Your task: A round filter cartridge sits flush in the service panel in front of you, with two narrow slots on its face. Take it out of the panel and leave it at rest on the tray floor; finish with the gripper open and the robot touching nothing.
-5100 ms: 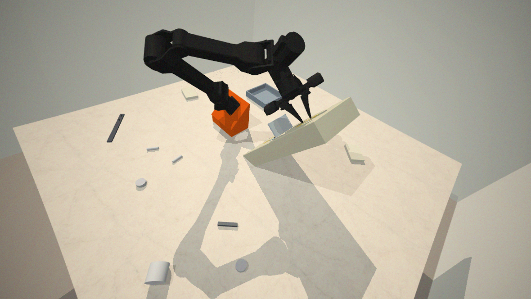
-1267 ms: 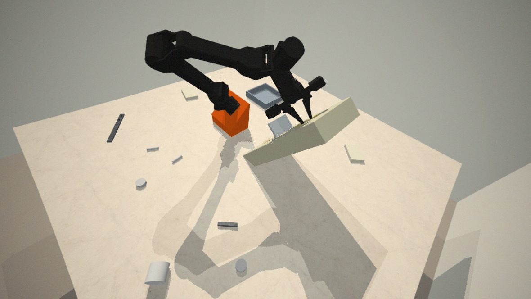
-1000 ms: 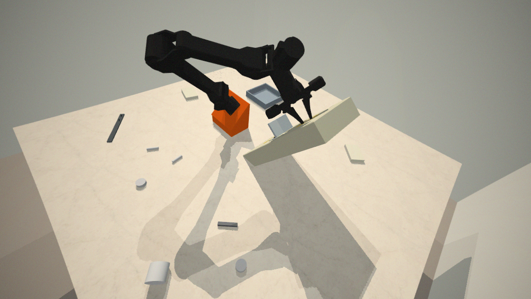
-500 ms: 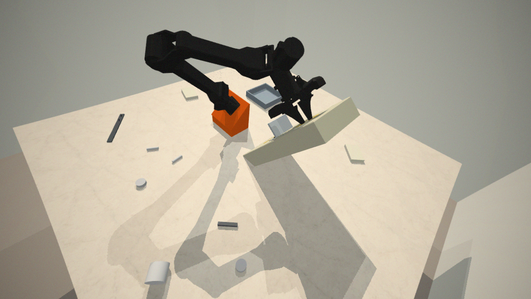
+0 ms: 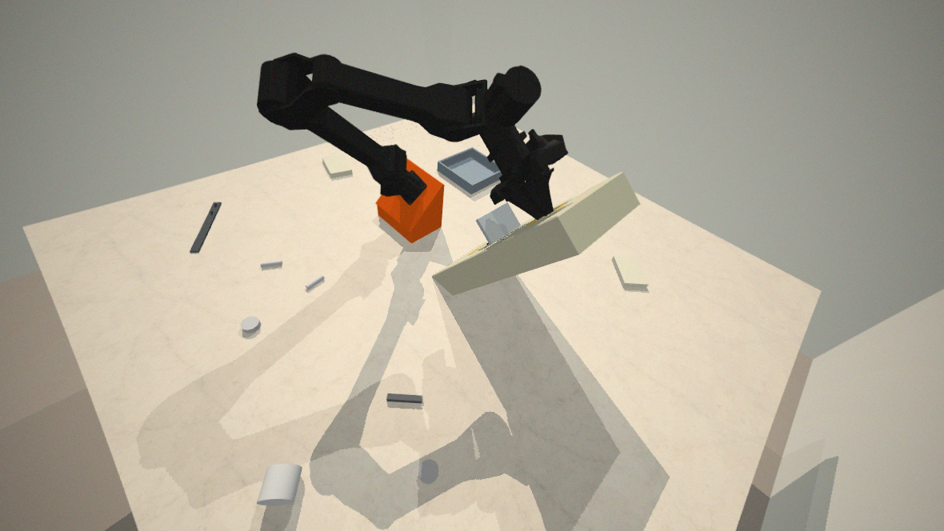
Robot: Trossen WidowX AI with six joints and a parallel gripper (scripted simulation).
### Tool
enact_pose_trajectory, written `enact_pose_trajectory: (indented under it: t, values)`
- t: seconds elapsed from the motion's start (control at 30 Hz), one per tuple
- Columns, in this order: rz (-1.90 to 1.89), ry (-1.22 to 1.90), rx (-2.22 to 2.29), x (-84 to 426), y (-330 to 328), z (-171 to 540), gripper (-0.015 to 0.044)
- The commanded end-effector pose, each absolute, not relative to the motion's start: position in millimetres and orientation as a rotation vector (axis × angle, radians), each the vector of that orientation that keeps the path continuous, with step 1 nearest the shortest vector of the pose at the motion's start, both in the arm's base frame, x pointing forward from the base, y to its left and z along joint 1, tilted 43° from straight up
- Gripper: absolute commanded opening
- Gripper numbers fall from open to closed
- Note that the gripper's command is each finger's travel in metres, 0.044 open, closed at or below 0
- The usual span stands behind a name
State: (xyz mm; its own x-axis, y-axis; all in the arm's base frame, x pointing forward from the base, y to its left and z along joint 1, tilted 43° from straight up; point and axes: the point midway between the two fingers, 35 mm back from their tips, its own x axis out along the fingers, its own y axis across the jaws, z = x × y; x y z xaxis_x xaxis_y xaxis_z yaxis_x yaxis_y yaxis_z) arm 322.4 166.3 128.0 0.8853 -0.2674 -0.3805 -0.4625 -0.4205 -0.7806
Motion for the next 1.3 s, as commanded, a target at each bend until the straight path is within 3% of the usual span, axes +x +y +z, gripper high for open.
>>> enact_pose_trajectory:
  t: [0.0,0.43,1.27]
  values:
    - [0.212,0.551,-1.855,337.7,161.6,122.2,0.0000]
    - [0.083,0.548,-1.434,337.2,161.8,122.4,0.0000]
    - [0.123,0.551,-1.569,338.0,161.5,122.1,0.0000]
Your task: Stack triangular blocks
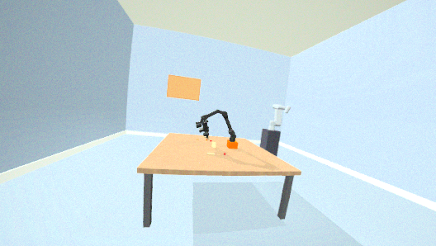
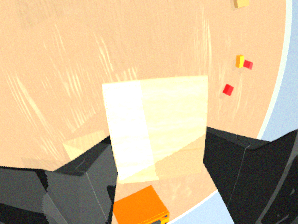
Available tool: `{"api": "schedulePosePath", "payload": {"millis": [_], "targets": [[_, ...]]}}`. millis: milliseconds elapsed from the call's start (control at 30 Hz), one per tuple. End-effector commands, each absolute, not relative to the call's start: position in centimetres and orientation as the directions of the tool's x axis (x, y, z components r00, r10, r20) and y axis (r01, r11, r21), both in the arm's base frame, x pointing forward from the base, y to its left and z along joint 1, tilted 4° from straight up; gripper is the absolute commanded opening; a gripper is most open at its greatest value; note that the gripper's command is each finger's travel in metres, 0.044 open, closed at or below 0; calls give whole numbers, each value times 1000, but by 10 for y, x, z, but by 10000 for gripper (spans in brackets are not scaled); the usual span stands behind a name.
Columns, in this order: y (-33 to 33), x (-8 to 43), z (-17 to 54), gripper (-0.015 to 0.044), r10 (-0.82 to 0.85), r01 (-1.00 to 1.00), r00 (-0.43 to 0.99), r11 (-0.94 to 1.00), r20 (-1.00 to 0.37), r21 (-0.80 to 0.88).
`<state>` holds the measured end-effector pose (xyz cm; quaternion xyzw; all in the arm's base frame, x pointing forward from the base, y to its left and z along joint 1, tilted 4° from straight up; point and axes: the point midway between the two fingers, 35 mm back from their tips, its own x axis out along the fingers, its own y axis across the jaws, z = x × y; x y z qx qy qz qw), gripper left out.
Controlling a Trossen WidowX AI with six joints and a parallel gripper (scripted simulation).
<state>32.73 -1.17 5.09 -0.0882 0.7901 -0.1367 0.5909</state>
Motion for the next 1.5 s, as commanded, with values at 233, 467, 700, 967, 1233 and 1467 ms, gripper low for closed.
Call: {"api": "schedulePosePath", "payload": {"millis": [233,467,700,967,1233,1467], "targets": [[-13,323,50,0,-215,363,-249,883,-944,-297],[-15,323,51,0,-163,572,-213,778,-963,-259],[-17,323,53,0,-113,748,-173,631,-978,-205],[-19,324,55,0,-58,897,-122,421,-991,-136],[-21,324,57,0,-7,981,-68,182,-998,-68],[-23,325,60,0,35,999,-19,-32,-999,-20]]}}
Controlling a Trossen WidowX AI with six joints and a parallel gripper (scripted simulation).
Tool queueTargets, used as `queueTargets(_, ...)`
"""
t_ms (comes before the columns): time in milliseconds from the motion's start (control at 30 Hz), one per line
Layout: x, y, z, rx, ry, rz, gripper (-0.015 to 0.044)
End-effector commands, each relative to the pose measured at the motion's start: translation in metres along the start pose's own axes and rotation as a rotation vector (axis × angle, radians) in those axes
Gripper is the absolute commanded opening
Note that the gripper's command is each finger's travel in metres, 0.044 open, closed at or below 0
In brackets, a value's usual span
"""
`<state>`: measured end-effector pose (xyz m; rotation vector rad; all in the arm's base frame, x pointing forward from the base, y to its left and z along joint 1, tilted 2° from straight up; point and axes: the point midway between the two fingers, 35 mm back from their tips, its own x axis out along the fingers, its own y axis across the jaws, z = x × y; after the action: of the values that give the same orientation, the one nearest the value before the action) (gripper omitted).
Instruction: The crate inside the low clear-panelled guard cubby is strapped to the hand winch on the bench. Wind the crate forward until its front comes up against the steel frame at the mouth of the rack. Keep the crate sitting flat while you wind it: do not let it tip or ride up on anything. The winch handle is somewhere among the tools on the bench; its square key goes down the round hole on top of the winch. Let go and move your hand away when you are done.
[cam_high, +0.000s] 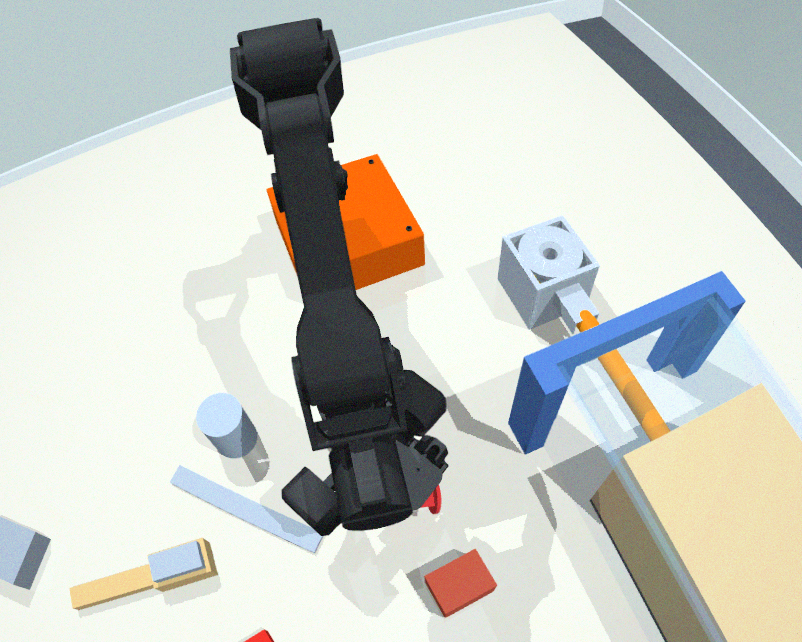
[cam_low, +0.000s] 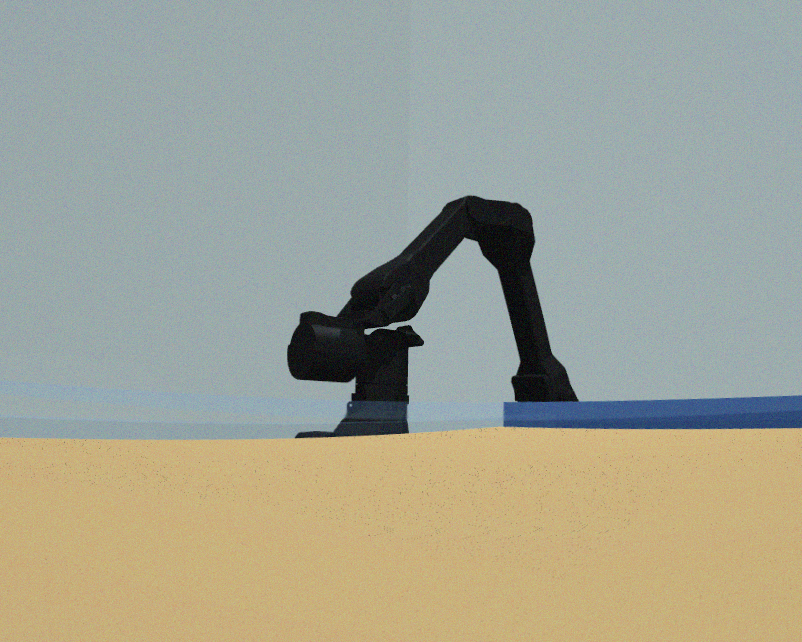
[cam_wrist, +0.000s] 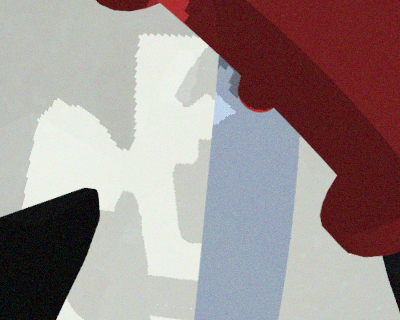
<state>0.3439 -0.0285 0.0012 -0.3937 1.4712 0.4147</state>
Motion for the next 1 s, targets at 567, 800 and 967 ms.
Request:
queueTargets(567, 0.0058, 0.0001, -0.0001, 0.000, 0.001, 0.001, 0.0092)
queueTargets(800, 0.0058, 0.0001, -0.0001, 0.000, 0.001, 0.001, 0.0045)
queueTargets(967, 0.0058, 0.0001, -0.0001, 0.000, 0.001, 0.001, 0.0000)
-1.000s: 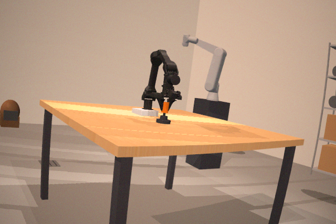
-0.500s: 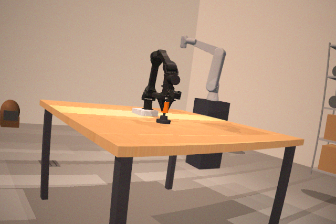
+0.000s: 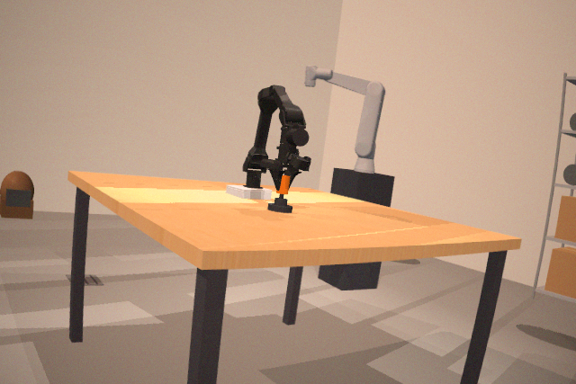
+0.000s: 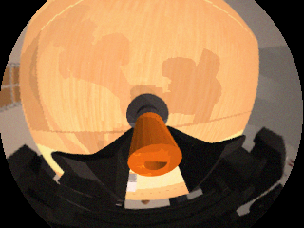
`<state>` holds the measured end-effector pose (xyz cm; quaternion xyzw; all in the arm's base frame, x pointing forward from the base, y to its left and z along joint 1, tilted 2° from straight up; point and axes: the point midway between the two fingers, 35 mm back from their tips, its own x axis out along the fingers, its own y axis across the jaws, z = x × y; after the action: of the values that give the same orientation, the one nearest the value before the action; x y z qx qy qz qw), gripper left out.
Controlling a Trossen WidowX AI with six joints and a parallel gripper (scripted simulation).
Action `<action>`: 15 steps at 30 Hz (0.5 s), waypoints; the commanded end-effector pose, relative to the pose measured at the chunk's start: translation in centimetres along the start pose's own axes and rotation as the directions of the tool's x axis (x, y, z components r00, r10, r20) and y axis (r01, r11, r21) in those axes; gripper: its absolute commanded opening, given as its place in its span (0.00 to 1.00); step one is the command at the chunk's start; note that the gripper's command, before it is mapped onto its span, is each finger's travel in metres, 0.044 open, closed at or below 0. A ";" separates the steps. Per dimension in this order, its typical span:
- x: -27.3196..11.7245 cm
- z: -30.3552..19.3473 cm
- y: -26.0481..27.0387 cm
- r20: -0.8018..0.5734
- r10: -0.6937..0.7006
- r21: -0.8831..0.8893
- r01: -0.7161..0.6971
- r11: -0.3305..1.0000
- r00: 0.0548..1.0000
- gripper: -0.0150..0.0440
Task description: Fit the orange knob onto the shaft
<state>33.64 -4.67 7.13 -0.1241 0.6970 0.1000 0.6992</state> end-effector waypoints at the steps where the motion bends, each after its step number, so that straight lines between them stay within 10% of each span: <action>1: 0.0 -0.1 0.0 -0.001 -0.005 -0.005 0.005 1.000 1.000 0.25; 15: 0.1 -0.2 0.0 -0.001 -0.005 -0.005 0.005 1.000 1.000 0.25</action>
<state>33.55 -4.66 7.08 -0.1244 0.6961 0.0999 0.7000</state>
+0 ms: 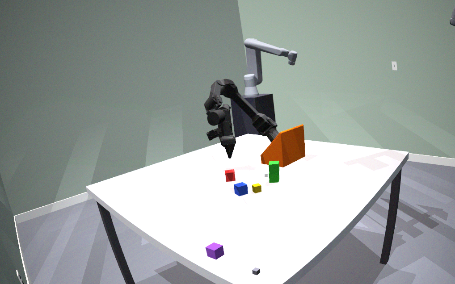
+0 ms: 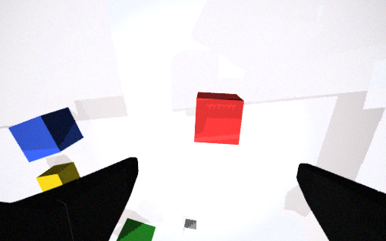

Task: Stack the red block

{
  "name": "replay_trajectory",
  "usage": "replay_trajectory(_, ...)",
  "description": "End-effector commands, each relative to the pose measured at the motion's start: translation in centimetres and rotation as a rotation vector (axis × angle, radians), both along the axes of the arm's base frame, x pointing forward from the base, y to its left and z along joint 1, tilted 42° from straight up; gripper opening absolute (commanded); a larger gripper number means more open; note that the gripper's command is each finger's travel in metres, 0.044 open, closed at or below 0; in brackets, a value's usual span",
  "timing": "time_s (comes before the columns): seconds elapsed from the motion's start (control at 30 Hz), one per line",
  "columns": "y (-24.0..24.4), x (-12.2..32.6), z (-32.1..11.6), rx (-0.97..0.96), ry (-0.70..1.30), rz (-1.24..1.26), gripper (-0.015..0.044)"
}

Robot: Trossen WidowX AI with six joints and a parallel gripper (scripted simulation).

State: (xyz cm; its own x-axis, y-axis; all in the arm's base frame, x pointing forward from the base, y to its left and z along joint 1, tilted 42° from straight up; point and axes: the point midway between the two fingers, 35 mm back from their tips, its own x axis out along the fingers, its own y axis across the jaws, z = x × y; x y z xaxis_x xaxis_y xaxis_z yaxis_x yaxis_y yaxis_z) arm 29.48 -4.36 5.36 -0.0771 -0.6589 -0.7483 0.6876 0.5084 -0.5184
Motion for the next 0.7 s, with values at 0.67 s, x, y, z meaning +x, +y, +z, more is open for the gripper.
replay_trajectory(0.67, -4.6, -0.7, -4.2, -0.01, -0.019, -0.025, 0.044)
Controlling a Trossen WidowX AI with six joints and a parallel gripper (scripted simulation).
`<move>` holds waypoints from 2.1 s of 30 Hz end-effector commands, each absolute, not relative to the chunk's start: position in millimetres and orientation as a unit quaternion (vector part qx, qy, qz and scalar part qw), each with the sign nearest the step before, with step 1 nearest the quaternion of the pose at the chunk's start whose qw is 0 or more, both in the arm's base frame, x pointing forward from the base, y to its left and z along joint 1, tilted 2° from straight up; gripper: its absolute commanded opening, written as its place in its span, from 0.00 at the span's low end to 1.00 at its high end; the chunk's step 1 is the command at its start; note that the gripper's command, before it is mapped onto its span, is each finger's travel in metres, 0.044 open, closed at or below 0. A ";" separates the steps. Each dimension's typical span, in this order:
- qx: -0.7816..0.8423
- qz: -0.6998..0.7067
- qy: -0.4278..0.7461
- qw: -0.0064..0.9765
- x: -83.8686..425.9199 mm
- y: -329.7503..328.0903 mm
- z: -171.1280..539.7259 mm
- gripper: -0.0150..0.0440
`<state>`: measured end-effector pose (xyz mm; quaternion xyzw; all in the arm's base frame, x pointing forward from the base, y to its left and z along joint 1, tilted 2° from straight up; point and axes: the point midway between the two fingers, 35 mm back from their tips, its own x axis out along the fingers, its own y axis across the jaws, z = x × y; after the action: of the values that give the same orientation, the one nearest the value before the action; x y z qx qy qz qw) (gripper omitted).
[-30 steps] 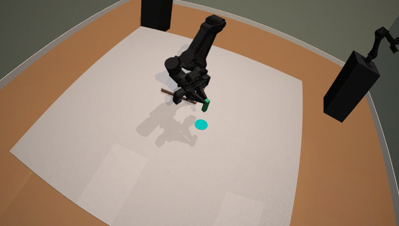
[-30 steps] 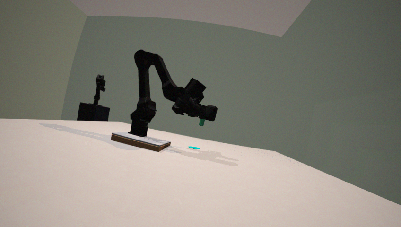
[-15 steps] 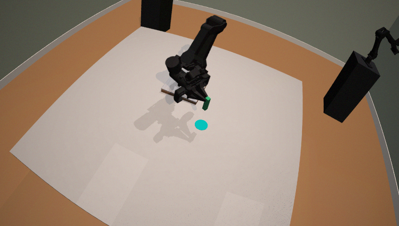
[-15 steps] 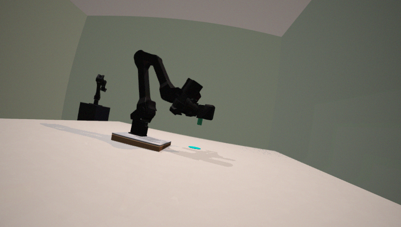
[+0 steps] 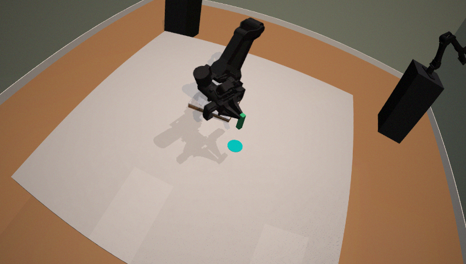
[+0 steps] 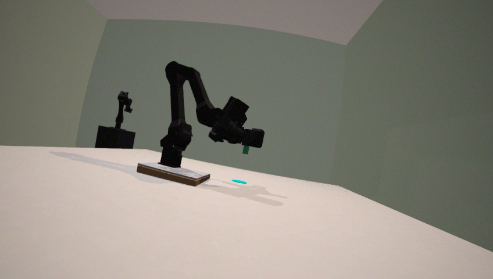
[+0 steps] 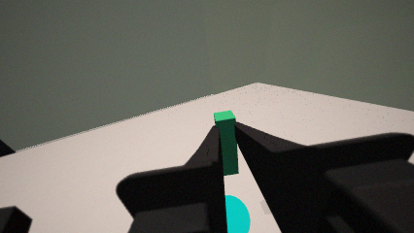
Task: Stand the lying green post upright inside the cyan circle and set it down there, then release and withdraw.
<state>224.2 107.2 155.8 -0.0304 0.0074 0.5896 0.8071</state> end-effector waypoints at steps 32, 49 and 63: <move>-0.022 0.591 0.013 0.806 231.1 108.3 90.0 0.29; -0.022 0.591 0.014 0.806 222.7 110.9 65.8 0.29; -0.052 0.586 0.003 0.809 222.1 113.1 46.3 0.29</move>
<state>222.9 112.8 48.8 -0.0479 0.0032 0.5876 0.8078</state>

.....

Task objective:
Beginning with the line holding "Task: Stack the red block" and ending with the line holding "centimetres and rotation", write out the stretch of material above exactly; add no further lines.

Task solution:
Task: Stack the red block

{
  "name": "replay_trajectory",
  "usage": "replay_trajectory(_, ...)",
  "description": "End-effector commands, each relative to the pose measured at the motion's start: translation in centimetres and rotation as a rotation vector (axis × angle, radians), both along the axes of the arm's base frame, x pointing forward from the base, y to its left and z along joint 1, tilted 42° from straight up; gripper opening absolute (commanded); a larger gripper number means more open; note that the gripper's command is each finger's travel in metres, 0.044 open, closed at or below 0; in brackets, a value's usual span",

The requested output has been fully supplied.